High-Precision Simulations of the Parity Conserving Directed Percolation Universality Class in 1+1 Dimensions
Authors
Peter Grassberger
Abstract
Next to the directed percolation (DP) universality class, parity conserving directed percolation (pcDP; also called parity conserving branching annihilating random walks, pcBARW) is the second-most important model with an absorbing state transition. Its distinction from ordinary DP is that particle number is conserved modulo 2, which implies that there are two distinct sectors in systems with a finite initial number of particles: Realizations with even and odd particle numbers show different scaling behaviors, and systems in the odd sector cannot die. An intriguing feature of pcDP it is that some of its critical exponents seem to be very simple rational numbers.

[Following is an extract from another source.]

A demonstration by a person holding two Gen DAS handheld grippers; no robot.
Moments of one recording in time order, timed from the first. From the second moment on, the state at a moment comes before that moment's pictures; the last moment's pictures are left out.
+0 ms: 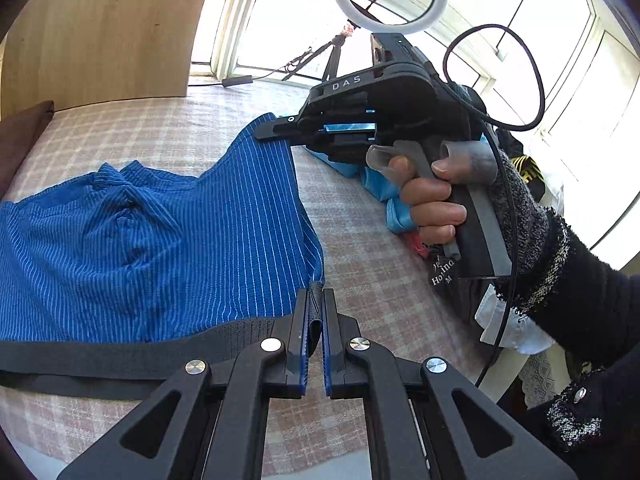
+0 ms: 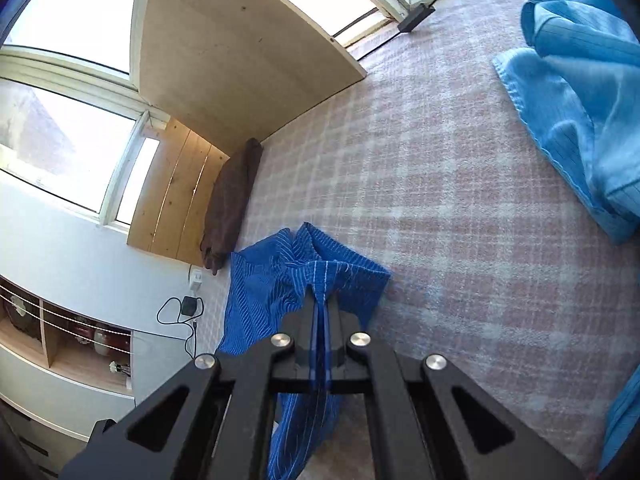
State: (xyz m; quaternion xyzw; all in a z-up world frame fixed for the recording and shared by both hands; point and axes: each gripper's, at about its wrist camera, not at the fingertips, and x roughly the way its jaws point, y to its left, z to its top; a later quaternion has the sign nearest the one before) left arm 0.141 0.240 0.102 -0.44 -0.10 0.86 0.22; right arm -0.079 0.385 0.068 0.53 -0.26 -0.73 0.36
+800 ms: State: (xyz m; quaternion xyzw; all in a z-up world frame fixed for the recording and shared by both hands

The most prominent is the one describing the average number of particles (or active sites) in the even sector, which is asymptotically constant. In contrast, the dynamical critical exponent (which is the same in both sectors) seems not close to any simple rational. Finally, the order parameter exponent $β$ (which is also the same in both sectors) is, according to the most precise previous simulations, rather close to 1, but incompatible with it. We present high statistics simulations which clarify this situation, and which indicate several other intriguing properties of pcPD clusters. In particular, we find that all exponents which were close to rationals are even closer, and $β= 1.000$ with the error in the next digit.